> _What you need to do_
The records come next. Copy all of them exactly.

======== Supplied material ========

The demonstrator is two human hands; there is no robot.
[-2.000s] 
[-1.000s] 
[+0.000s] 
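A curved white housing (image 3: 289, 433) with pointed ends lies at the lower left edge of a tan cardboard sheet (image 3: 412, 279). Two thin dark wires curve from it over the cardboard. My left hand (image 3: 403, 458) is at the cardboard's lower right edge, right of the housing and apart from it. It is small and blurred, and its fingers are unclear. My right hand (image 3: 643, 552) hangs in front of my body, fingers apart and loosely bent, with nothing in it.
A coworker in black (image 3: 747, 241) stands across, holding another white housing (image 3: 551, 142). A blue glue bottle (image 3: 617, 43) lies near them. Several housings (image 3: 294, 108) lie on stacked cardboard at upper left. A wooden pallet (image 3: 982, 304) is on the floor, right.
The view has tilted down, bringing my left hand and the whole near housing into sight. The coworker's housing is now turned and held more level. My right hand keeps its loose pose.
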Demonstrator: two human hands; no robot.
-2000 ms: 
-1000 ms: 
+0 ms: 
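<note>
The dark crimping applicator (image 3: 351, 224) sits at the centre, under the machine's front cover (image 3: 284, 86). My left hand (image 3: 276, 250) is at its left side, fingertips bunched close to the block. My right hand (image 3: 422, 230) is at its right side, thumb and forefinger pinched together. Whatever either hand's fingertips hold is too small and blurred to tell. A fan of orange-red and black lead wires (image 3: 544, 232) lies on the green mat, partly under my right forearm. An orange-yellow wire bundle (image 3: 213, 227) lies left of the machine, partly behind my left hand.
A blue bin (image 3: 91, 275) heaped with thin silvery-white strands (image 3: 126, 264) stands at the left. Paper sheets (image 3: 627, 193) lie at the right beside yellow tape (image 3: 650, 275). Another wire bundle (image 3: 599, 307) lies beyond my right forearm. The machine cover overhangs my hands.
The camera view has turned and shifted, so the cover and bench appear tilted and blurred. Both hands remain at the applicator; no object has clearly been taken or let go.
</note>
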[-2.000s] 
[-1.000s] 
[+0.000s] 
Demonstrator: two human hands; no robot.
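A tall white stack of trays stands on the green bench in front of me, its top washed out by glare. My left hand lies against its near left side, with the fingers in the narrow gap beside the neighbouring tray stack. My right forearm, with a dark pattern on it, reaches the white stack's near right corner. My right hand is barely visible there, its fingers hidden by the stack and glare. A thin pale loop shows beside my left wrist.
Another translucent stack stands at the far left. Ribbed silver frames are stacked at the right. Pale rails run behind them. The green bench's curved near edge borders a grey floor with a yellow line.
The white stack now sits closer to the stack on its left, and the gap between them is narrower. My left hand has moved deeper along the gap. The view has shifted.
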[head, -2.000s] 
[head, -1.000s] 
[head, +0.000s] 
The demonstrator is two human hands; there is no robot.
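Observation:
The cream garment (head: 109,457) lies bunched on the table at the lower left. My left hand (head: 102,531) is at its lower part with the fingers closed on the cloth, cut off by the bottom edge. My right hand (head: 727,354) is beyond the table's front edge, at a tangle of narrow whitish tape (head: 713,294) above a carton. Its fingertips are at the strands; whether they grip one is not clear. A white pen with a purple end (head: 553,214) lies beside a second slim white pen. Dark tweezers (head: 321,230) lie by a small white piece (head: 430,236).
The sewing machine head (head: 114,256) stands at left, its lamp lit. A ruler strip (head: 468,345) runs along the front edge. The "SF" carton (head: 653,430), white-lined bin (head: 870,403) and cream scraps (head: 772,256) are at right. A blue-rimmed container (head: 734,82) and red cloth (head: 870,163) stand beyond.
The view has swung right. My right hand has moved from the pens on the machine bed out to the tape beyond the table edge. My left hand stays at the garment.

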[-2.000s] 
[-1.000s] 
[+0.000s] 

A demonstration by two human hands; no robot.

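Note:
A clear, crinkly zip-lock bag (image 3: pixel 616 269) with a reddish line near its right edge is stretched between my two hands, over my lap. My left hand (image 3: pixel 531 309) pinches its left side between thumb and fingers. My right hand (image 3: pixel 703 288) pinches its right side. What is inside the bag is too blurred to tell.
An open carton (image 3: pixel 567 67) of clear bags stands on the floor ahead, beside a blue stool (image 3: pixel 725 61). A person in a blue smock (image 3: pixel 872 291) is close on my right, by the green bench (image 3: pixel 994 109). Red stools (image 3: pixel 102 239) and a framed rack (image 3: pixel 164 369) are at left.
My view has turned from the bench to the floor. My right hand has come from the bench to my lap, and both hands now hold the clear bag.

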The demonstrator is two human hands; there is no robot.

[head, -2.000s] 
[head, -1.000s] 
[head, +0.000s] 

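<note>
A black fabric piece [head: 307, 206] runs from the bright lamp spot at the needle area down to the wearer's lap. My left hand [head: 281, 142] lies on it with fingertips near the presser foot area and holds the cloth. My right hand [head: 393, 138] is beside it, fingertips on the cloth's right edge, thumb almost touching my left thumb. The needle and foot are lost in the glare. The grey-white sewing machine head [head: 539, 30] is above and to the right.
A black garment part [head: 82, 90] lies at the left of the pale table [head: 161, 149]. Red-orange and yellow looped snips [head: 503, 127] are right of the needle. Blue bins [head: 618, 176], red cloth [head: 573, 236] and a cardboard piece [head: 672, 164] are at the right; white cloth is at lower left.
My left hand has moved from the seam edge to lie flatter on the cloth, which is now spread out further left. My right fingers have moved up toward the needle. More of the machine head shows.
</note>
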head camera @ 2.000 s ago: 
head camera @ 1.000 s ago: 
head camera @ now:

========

> _Result of the exercise_
The demonstrator is two human hands; there is no robot.
[-2.000s] 
[-1.000s] 
[+0.000s] 
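A curved white housing (image 3: 289, 433) with pointed ends lies at the lower left edge of a tan cardboard sheet (image 3: 412, 279). Two thin dark wires curve from it over the cardboard. My left hand (image 3: 403, 458) is at the cardboard's lower right edge, right of the housing and apart from it. It is small and blurred, and its fingers are unclear. My right hand (image 3: 643, 552) hangs in front of my body, fingers apart and loosely bent, with nothing in it.
A coworker in black (image 3: 747, 241) stands across, holding another white housing (image 3: 551, 142). A blue glue bottle (image 3: 617, 43) lies near them. Several housings (image 3: 294, 108) lie on stacked cardboard at upper left. A wooden pallet (image 3: 982, 304) is on the floor, right.
The view has tilted down, bringing my left hand and the whole near housing into sight. The coworker's housing is now turned and held more level. My right hand keeps its loose pose.
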Demonstrator: two human hands; no robot.
-2000 ms: 
-1000 ms: 
+0 ms: 
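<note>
The dark crimping applicator (image 3: 351, 224) sits at the centre, under the machine's front cover (image 3: 284, 86). My left hand (image 3: 276, 250) is at its left side, fingertips bunched close to the block. My right hand (image 3: 422, 230) is at its right side, thumb and forefinger pinched together. Whatever either hand's fingertips hold is too small and blurred to tell. A fan of orange-red and black lead wires (image 3: 544, 232) lies on the green mat, partly under my right forearm. An orange-yellow wire bundle (image 3: 213, 227) lies left of the machine, partly behind my left hand.
A blue bin (image 3: 91, 275) heaped with thin silvery-white strands (image 3: 126, 264) stands at the left. Paper sheets (image 3: 627, 193) lie at the right beside yellow tape (image 3: 650, 275). Another wire bundle (image 3: 599, 307) lies beyond my right forearm. The machine cover overhangs my hands.
The camera view has turned and shifted, so the cover and bench appear tilted and blurred. Both hands remain at the applicator; no object has clearly been taken or let go.
</note>
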[-2.000s] 
[-1.000s] 
[+0.000s] 
Demonstrator: two human hands; no robot.
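A tall white stack of trays stands on the green bench in front of me, its top washed out by glare. My left hand lies against its near left side, with the fingers in the narrow gap beside the neighbouring tray stack. My right forearm, with a dark pattern on it, reaches the white stack's near right corner. My right hand is barely visible there, its fingers hidden by the stack and glare. A thin pale loop shows beside my left wrist.
Another translucent stack stands at the far left. Ribbed silver frames are stacked at the right. Pale rails run behind them. The green bench's curved near edge borders a grey floor with a yellow line.
The white stack now sits closer to the stack on its left, and the gap between them is narrower. My left hand has moved deeper along the gap. The view has shifted.
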[head, -2.000s] 
[head, -1.000s] 
[head, +0.000s] 
The demonstrator is two human hands; there is no robot.
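Observation:
The cream garment (head: 109,457) lies bunched on the table at the lower left. My left hand (head: 102,531) is at its lower part with the fingers closed on the cloth, cut off by the bottom edge. My right hand (head: 727,354) is beyond the table's front edge, at a tangle of narrow whitish tape (head: 713,294) above a carton. Its fingertips are at the strands; whether they grip one is not clear. A white pen with a purple end (head: 553,214) lies beside a second slim white pen. Dark tweezers (head: 321,230) lie by a small white piece (head: 430,236).
The sewing machine head (head: 114,256) stands at left, its lamp lit. A ruler strip (head: 468,345) runs along the front edge. The "SF" carton (head: 653,430), white-lined bin (head: 870,403) and cream scraps (head: 772,256) are at right. A blue-rimmed container (head: 734,82) and red cloth (head: 870,163) stand beyond.
The view has swung right. My right hand has moved from the pens on the machine bed out to the tape beyond the table edge. My left hand stays at the garment.
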
[-2.000s] 
[-1.000s] 
[+0.000s] 

A demonstration by two human hands; no robot.

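Note:
A clear, crinkly zip-lock bag (image 3: pixel 616 269) with a reddish line near its right edge is stretched between my two hands, over my lap. My left hand (image 3: pixel 531 309) pinches its left side between thumb and fingers. My right hand (image 3: pixel 703 288) pinches its right side. What is inside the bag is too blurred to tell.
An open carton (image 3: pixel 567 67) of clear bags stands on the floor ahead, beside a blue stool (image 3: pixel 725 61). A person in a blue smock (image 3: pixel 872 291) is close on my right, by the green bench (image 3: pixel 994 109). Red stools (image 3: pixel 102 239) and a framed rack (image 3: pixel 164 369) are at left.
My view has turned from the bench to the floor. My right hand has come from the bench to my lap, and both hands now hold the clear bag.
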
The demonstrator is two human hands; there is no robot.

[head, -2.000s] 
[head, -1.000s] 
[head, +0.000s] 

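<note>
A black fabric piece [head: 307, 206] runs from the bright lamp spot at the needle area down to the wearer's lap. My left hand [head: 281, 142] lies on it with fingertips near the presser foot area and holds the cloth. My right hand [head: 393, 138] is beside it, fingertips on the cloth's right edge, thumb almost touching my left thumb. The needle and foot are lost in the glare. The grey-white sewing machine head [head: 539, 30] is above and to the right.
A black garment part [head: 82, 90] lies at the left of the pale table [head: 161, 149]. Red-orange and yellow looped snips [head: 503, 127] are right of the needle. Blue bins [head: 618, 176], red cloth [head: 573, 236] and a cardboard piece [head: 672, 164] are at the right; white cloth is at lower left.
My left hand has moved from the seam edge to lie flatter on the cloth, which is now spread out further left. My right fingers have moved up toward the needle. More of the machine head shows.
</note>
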head camera @ 2.000 s ago: 
head camera @ 1.000 s ago: 
head camera @ now:

For this exercise, nothing further remains.